How to Stay Safe While Using Tap & Pay:

While the chance of interception is low, you may take extra efforts to keep your Tap & Pay transactions as safe as possible. Here are some strategies to keep your money secure:

1. RFID-Blocking wallets

Use RFID-Blocking Wallets to prevent unlawful reading of contactless cards when not in use. They are especially beneficial in crowded environments such as public transportation or events where you’re expected to stand close to other people.
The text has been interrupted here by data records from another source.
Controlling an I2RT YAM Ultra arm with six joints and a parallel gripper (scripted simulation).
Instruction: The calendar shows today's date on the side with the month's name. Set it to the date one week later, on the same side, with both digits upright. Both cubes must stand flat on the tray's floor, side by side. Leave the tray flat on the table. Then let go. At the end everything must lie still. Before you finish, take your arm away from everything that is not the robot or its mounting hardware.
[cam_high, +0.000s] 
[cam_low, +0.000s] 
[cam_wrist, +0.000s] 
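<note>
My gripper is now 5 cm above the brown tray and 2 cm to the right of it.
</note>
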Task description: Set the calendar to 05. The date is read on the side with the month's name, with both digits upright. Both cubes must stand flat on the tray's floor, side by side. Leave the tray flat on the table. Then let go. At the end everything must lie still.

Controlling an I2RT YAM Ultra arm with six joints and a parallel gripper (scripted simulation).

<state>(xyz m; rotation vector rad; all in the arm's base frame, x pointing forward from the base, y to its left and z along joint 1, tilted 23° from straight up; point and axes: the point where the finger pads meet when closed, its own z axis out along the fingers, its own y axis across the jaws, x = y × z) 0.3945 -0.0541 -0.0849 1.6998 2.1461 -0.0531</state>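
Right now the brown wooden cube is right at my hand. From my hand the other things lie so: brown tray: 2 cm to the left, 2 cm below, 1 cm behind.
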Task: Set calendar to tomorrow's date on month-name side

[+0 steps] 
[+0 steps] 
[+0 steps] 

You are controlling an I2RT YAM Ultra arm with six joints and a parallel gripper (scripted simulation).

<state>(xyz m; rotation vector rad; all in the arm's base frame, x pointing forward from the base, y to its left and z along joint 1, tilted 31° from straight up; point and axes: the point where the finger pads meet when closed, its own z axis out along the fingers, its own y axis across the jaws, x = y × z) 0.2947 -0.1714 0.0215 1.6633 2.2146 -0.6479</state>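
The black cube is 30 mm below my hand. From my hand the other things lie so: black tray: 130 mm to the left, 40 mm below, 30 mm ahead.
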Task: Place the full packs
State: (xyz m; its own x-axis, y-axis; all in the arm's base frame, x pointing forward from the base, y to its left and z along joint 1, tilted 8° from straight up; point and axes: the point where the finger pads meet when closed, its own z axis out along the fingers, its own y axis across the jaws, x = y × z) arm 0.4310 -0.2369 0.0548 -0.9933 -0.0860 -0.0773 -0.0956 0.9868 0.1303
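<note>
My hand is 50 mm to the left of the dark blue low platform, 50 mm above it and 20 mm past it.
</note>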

2. Mobile payment security

If you’re using a smartphone for Tap & Pay, enable biometric authentication, such as fingerprint or facial recognition. This adds an extra layer of security that physical cards don’t have, ensuring only the authorised user can make transactions

3. Monitor your transactions

Keep an eye out for illegal transactions on your bank accounts and payment app notifications. Most banks allow you to set up quick notifications for each purchase, which makes it easier to detect fraudulent behaviour.

4. Report lost cards immediately

If your contactless card is lost or stolen, call your bank straight away to disable it and get a replacement.

5. Update your software

Keep your phone’s operating system and payment applications up to date for essential security fixes.

AMCO’s Recommendations

• Be aware of your surroundings. When using Tap & Pay in busy locations, be cautious and protect your card or device to avoid fraudulent scans.
• Pay digitally. For further protection, use mobile payment programs such as Apple Pay, Google Wallet, or Samsung Pay, which require biometric identification with each transaction.
• Invest in protection. RFID-blocking wallets are a simple but valuable investment that may protect you from future scanning attempts.
• Educate yourself. Understand how contactless payment systems work and keep up with current security issues. Knowledge is your most effective tool against fraud.